**What is being asked:** Return, exactly as written, every line from the first line of the data below through the line that contains "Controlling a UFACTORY".

**Given material:**
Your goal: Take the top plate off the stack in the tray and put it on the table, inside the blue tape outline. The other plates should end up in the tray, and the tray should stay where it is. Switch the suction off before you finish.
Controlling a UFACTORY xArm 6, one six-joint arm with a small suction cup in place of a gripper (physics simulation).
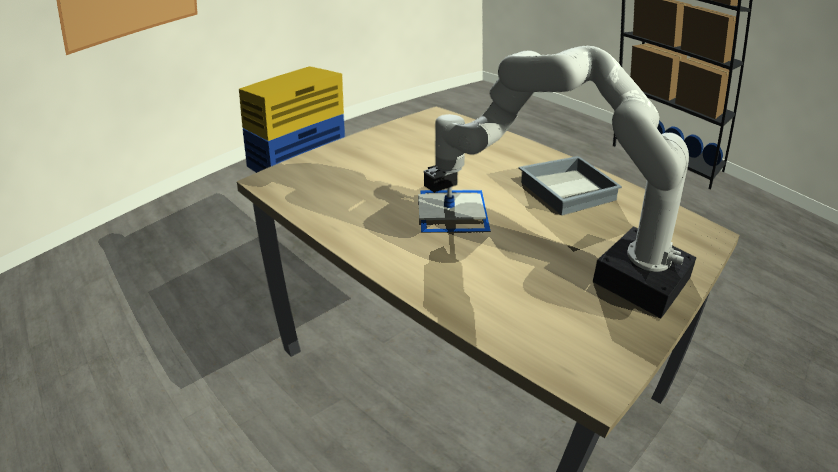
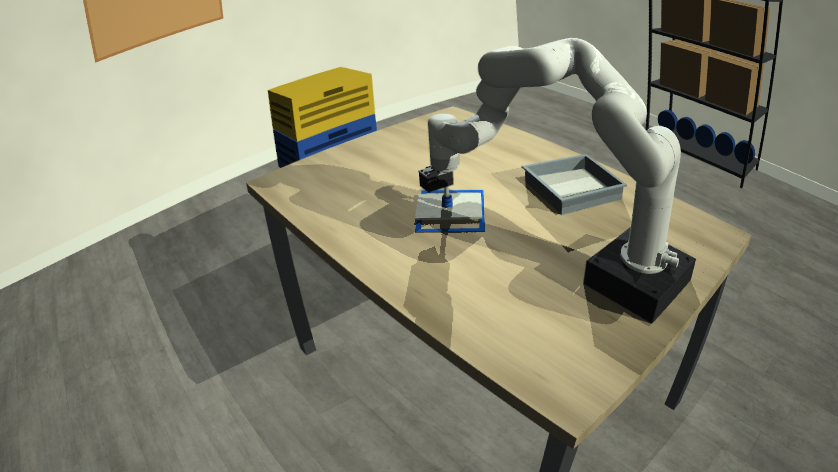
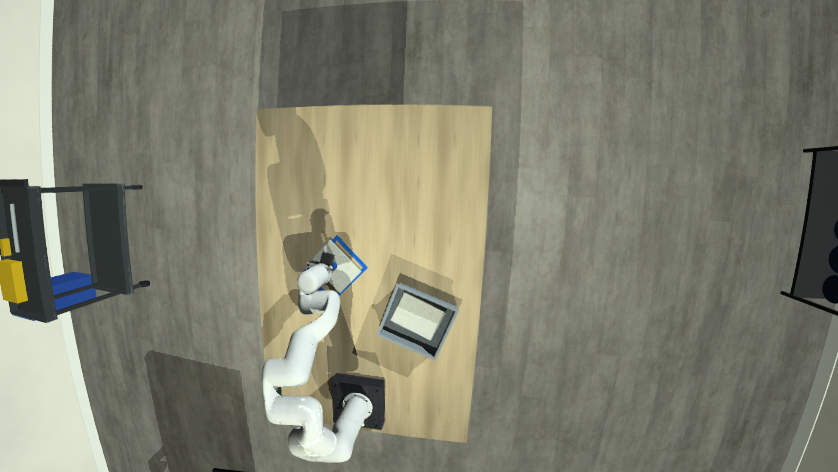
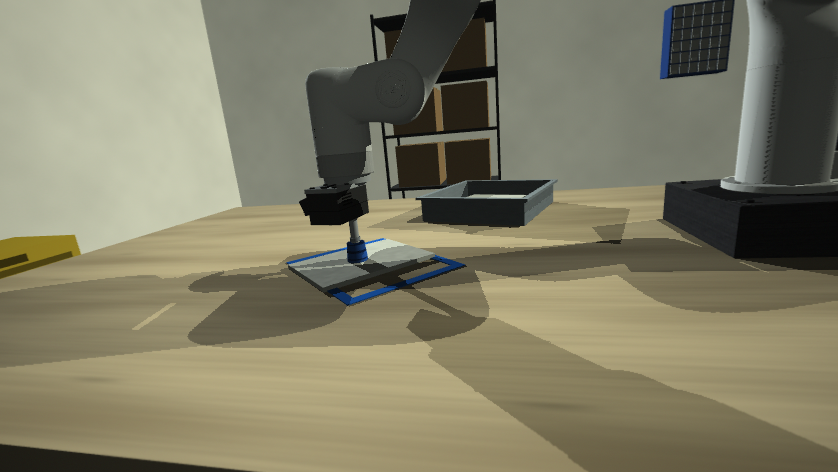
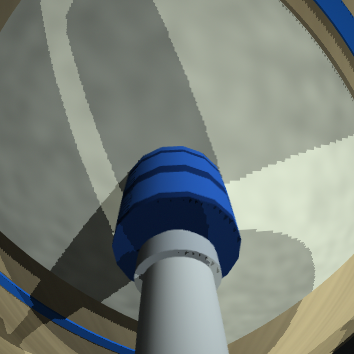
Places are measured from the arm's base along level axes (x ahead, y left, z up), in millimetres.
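Pixels of known places: hand, its tool point: (image 1: 449, 208) (image 2: 447, 208) (image 3: 334, 265) (image 4: 358, 266) (image 5: 173, 180); arm's base, origin of its link: (image 1: 649, 256) (image 2: 644, 257) (image 3: 357, 405) (image 4: 778, 186).
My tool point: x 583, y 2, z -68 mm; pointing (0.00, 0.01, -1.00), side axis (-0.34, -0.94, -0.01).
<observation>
Ahead of a thing's pixels: the offset from my tool point to its top centre.
My suction cup (image 1: 449, 206) (image 2: 447, 205) (image 3: 333, 266) (image 4: 357, 259) (image 5: 177, 170) is on the top face of a light grey plate @(dy -4, dx -4, dz +10 mm) (image 1: 469, 206) (image 2: 469, 205) (image 3: 345, 275) (image 4: 398, 253) (image 5: 280, 75) and holds it. The plate looks level, low over the blue tape outline (image 1: 469, 231) (image 2: 463, 230) (image 3: 353, 252) (image 4: 375, 292) (image 5: 337, 15). A shadow band shows under its near edge; a small gap seems to remain. Tape and a strip of wood show along one side. The grey tray @(dy -298, dx -242, dz +54 mm) (image 1: 589, 201) (image 2: 592, 200) (image 4: 472, 212) holds pale plate material @(dy -301, dx -227, dz +26 mm) (image 1: 568, 182) (image 2: 577, 180) (image 3: 417, 316); the number of plates is hidden.
The arm's black base (image 1: 639, 281) (image 2: 633, 287) (image 3: 375, 384) (image 4: 703, 219) stands on the wooden table, near the tray. Yellow and blue boxes (image 1: 293, 111) (image 2: 322, 108) and a shelf rack with cartons stand beyond the table. Arm shadows cross the table top.
</observation>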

**Reply to the exercise:**
Your goal: Take the top plate off the stack in the tray and put it on the table, inside the blue tape outline. The other plates should end up in the tray, and the tray should stay where it is. Switch the suction off before you finish.
Controlling a UFACTORY xArm 6, one six-joint arm with a small suction cup in place of a gripper (physics simulation).

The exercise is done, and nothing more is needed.